TO DO
Every line from the start of the listing below through the line that contains "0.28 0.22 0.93" is to be reproduced word for word.

DATASET
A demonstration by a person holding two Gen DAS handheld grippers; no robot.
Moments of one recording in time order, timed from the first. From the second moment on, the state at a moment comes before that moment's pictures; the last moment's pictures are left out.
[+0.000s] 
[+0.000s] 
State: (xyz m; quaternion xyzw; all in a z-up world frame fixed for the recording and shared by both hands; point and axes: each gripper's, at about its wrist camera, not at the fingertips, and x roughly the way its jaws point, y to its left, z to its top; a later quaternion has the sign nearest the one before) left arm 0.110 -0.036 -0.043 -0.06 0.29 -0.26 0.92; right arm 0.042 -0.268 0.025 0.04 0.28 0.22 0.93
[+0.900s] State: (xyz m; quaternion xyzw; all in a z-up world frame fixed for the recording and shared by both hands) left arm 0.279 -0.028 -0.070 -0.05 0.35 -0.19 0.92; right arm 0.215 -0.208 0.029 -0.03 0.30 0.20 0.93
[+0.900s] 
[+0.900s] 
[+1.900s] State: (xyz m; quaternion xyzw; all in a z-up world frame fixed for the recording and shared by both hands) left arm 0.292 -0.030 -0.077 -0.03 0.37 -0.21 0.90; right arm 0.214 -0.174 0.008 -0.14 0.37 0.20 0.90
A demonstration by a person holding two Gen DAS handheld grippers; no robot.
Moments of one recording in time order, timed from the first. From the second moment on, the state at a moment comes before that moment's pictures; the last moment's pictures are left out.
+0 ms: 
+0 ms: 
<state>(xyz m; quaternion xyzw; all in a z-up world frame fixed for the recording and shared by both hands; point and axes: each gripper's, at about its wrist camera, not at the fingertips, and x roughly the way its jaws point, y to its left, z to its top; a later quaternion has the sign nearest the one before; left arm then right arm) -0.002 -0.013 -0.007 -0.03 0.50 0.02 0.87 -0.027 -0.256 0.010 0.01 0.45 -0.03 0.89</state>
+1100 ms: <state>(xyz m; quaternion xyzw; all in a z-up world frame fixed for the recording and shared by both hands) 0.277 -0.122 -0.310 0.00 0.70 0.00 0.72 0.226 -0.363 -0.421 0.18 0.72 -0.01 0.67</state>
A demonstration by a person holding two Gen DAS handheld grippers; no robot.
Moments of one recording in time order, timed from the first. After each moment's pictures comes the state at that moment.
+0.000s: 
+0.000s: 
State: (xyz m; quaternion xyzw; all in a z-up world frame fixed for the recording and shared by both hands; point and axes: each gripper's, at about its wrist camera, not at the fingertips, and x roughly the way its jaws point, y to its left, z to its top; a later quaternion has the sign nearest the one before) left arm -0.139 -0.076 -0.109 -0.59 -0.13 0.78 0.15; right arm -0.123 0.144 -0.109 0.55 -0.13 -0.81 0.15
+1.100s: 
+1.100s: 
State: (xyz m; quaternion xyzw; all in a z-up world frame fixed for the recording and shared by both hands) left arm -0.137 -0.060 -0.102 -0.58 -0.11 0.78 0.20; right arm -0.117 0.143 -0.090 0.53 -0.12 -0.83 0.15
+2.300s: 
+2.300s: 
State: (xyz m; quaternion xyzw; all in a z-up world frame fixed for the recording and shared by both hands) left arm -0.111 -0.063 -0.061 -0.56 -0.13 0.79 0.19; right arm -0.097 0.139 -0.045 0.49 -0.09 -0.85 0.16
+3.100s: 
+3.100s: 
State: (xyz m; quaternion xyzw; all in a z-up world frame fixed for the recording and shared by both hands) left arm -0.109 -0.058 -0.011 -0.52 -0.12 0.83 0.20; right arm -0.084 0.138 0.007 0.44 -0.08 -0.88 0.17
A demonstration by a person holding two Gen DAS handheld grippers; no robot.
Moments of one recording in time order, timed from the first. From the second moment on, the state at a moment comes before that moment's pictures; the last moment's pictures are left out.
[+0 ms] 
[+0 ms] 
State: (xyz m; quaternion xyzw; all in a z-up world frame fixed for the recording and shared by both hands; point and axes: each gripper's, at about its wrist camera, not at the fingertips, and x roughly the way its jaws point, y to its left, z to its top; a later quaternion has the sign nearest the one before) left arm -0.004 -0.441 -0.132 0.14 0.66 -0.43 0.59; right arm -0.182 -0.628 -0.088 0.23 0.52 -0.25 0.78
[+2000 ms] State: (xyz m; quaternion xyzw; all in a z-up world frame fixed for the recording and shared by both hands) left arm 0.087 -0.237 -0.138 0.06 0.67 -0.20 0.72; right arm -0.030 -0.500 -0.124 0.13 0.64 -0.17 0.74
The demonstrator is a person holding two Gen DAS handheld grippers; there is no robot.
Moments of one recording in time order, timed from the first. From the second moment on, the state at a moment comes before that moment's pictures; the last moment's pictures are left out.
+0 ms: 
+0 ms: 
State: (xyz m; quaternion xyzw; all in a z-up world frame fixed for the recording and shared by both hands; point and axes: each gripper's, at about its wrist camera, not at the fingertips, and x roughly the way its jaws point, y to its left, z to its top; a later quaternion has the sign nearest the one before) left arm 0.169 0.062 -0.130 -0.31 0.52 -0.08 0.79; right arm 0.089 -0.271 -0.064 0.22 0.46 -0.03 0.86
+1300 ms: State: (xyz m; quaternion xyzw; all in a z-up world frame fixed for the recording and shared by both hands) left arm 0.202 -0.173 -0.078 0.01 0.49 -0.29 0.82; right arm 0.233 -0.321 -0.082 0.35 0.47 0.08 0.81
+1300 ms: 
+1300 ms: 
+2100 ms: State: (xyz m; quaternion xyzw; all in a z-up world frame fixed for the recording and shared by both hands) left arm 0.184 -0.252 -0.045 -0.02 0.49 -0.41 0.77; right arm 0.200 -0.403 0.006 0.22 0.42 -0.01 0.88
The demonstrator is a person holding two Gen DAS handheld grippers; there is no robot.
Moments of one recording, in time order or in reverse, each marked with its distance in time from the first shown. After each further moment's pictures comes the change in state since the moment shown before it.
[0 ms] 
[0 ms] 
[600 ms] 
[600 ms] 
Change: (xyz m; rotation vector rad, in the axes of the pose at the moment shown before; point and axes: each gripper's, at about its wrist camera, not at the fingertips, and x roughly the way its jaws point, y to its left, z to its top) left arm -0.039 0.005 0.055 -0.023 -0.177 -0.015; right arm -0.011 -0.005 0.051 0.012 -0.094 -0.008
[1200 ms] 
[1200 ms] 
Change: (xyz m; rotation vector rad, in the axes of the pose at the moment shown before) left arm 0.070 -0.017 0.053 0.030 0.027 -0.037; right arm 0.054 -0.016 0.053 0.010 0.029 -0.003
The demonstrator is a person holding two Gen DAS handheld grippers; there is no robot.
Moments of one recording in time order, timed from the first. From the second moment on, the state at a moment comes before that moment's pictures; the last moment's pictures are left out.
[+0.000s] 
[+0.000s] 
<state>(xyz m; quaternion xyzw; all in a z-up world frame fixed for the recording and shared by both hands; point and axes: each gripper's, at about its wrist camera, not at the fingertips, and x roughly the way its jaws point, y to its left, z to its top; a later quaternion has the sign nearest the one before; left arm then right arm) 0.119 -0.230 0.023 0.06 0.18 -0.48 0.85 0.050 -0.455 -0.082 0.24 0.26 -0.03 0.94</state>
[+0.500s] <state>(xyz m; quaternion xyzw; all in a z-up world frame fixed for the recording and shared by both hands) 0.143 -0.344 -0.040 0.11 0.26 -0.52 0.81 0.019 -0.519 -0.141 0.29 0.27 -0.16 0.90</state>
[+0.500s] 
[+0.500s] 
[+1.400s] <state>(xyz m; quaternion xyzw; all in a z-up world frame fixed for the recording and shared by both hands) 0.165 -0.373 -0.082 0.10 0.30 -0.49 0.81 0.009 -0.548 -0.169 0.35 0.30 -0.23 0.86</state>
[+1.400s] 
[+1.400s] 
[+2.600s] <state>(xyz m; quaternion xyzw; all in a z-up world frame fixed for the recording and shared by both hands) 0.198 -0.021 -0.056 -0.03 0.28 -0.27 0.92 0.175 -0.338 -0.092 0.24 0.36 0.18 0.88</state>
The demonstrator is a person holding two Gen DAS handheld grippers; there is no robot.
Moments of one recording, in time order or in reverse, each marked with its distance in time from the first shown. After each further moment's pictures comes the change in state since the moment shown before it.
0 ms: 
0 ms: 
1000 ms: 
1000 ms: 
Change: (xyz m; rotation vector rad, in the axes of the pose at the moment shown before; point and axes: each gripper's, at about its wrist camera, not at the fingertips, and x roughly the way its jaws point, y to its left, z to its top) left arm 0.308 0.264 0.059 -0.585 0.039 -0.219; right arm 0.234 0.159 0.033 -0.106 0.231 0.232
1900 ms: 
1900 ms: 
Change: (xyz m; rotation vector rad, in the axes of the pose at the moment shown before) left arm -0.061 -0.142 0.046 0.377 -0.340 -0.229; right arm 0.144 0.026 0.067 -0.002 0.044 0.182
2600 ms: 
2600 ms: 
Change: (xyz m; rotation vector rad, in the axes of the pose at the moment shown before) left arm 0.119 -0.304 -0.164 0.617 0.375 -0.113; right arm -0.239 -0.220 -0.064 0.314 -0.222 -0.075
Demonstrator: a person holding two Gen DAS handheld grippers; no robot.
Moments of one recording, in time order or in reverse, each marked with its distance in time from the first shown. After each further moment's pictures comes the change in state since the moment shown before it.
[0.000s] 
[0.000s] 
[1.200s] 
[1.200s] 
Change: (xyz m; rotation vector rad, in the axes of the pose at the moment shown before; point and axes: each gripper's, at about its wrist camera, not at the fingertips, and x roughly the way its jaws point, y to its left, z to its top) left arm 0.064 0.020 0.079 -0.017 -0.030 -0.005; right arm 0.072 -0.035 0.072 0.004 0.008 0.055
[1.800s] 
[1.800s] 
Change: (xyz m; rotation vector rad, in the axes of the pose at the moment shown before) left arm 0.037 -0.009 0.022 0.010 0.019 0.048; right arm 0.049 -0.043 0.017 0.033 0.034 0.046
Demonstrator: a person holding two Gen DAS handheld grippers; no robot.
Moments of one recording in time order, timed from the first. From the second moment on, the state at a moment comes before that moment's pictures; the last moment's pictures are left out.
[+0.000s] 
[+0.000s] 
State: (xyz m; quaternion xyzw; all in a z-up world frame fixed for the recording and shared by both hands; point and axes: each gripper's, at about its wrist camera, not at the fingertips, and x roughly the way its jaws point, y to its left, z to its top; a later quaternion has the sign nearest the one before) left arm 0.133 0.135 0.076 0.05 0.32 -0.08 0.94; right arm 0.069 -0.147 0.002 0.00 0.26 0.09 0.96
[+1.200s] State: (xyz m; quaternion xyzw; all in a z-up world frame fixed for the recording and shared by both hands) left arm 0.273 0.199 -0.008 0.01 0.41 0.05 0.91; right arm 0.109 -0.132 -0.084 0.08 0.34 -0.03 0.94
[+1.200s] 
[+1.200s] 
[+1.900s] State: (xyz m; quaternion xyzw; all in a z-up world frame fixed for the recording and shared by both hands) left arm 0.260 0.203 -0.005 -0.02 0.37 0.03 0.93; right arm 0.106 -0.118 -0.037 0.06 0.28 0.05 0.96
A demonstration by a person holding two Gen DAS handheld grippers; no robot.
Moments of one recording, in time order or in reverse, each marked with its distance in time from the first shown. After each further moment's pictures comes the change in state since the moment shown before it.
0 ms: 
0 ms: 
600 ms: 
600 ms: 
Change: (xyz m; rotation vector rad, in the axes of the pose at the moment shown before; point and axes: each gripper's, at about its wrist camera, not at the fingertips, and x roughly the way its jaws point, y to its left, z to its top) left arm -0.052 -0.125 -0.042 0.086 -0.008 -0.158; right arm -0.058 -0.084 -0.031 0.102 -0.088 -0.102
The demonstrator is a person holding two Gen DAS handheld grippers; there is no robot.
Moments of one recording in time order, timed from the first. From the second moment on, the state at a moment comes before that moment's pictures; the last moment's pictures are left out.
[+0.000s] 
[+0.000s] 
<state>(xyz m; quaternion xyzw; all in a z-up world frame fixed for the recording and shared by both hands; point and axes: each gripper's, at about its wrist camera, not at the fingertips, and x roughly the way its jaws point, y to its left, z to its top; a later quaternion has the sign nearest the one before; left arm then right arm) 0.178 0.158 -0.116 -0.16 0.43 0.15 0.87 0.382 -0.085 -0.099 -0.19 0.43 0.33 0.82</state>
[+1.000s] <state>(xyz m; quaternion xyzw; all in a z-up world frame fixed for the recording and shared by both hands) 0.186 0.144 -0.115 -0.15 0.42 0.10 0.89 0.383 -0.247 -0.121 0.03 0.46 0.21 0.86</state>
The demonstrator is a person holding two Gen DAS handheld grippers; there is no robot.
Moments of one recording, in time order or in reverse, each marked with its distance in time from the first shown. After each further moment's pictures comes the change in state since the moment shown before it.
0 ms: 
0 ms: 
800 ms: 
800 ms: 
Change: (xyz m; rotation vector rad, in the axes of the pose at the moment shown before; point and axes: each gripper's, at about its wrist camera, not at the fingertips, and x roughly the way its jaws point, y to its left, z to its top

ANSWER AREA
A demonstration by a person holding two Gen DAS handheld grippers; no robot.
Moments of one recording in time order, timed from the first. From the second moment on, the state at a moment comes before that moment's pictures; the last moment's pictures are left out.
[+0.000s] 
[+0.000s] 
State: (xyz m; quaternion xyzw; all in a z-up world frame fixed for the recording and shared by both hands; point and axes: each gripper's, at about its wrist camera, not at the fingertips, and x roughly the way its jaws point, y to its left, z to its top; a later quaternion has the sign nearest the one before) left arm 0.110 -0.036 -0.043 -0.06 0.29 -0.26 0.92; right arm 0.042 -0.268 0.025 0.04 0.28 0.22 0.93

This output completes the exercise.